→ What is required
Return each line of the listing exactly, though without its images.

→ Collected material
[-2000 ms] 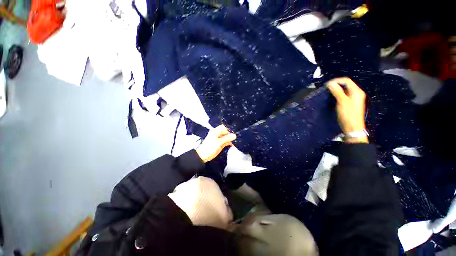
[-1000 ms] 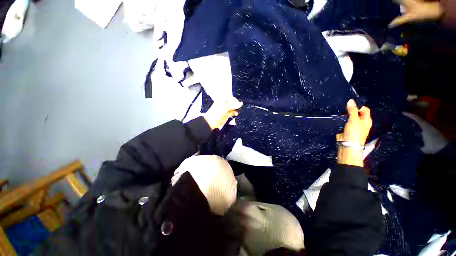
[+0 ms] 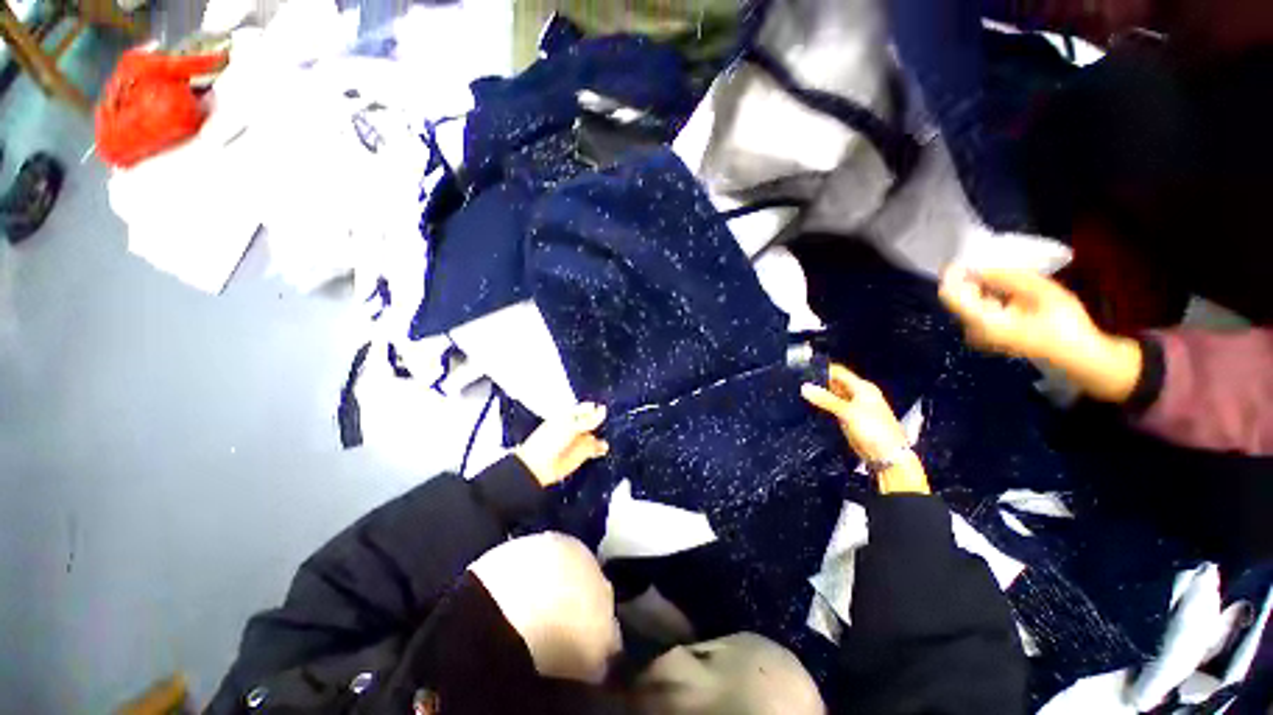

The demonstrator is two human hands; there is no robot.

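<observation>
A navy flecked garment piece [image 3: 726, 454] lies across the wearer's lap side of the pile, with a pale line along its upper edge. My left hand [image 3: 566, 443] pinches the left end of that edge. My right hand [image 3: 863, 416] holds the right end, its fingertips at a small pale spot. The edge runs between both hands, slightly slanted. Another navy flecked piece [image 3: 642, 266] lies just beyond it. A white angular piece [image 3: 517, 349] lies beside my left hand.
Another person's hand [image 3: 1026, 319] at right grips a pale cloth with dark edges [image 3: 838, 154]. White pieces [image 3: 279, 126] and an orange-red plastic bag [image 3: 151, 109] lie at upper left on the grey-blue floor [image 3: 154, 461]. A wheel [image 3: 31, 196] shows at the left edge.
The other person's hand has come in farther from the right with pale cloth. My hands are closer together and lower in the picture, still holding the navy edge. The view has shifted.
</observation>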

→ Solution for this task
[-2000 ms] 
[-1000 ms] 
[+0 ms] 

The demonstrator is two human hands; there is no robot.

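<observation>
A navy flecked garment piece [image 3: 726, 454] lies across the wearer's lap side of the pile, with a pale line along its upper edge. My left hand [image 3: 566, 443] pinches the left end of that edge. My right hand [image 3: 863, 416] holds the right end, its fingertips at a small pale spot. The edge runs between both hands, slightly slanted. Another navy flecked piece [image 3: 642, 266] lies just beyond it. A white angular piece [image 3: 517, 349] lies beside my left hand.
Another person's hand [image 3: 1026, 319] at right grips a pale cloth with dark edges [image 3: 838, 154]. White pieces [image 3: 279, 126] and an orange-red plastic bag [image 3: 151, 109] lie at upper left on the grey-blue floor [image 3: 154, 461]. A wheel [image 3: 31, 196] shows at the left edge.
The other person's hand has come in farther from the right with pale cloth. My hands are closer together and lower in the picture, still holding the navy edge. The view has shifted.
</observation>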

The output has been given in full.